▶ **Task requirements**
Report each line of the entries that includes "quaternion" by copying it.

▶ **Records for the task**
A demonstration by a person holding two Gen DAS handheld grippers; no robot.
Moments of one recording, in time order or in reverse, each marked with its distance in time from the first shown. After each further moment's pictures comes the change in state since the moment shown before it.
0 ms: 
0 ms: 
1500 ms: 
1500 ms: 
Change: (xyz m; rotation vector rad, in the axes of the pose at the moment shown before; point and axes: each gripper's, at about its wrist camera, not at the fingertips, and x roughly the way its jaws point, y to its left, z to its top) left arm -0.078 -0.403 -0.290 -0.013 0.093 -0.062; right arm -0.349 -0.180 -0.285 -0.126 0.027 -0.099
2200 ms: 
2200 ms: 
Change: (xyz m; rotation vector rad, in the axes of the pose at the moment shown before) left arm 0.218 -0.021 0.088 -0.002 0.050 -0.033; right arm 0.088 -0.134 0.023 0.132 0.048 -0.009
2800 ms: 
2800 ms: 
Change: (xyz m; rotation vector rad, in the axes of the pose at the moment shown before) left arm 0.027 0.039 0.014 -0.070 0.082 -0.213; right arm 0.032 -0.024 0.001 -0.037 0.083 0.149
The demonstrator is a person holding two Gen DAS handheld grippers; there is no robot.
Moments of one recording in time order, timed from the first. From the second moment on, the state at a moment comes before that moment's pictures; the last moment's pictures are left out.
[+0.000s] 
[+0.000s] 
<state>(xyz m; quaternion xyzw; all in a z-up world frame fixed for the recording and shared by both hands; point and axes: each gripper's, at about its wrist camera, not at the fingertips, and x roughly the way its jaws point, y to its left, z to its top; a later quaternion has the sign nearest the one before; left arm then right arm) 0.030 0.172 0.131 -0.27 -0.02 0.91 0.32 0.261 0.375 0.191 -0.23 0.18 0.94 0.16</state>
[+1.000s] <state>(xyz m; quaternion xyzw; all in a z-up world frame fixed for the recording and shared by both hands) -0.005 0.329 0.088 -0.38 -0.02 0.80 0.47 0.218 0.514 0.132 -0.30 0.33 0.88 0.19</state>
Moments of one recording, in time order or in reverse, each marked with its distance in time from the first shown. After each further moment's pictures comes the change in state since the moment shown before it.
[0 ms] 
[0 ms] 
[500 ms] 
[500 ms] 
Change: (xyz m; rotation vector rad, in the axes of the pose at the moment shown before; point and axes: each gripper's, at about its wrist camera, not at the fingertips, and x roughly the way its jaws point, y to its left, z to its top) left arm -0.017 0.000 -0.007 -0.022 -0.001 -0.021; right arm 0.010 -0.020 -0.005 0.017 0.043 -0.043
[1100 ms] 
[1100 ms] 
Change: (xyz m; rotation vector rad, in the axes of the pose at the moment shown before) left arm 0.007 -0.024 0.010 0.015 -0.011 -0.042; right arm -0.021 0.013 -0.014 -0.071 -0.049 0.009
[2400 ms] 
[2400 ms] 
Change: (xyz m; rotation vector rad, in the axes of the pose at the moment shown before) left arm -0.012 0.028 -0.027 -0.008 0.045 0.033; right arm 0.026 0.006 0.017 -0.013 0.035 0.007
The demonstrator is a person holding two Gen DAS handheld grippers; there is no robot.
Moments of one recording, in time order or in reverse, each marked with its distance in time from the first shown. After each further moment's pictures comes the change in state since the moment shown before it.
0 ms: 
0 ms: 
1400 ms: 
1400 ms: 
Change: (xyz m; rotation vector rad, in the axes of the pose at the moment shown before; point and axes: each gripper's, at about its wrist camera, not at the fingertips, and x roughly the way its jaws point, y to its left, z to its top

▶ **Task result**
<state>(xyz m; quaternion xyzw; all in a z-up world frame fixed for the recording and shared by both hands; point and axes: each gripper's, at about its wrist camera, not at the fingertips, and x roughly the way its jaws point, y to its left, z to its top; a later quaternion has the sign nearest the one before; left arm then right arm) 0.030 0.172 0.131 -0.27 -0.02 0.91 0.32 0.261 0.375 0.191 -0.23 0.18 0.94 0.16</state>
[+1.000s] <state>(xyz m; quaternion xyzw; all in a z-up world frame fixed for the recording and shared by both hands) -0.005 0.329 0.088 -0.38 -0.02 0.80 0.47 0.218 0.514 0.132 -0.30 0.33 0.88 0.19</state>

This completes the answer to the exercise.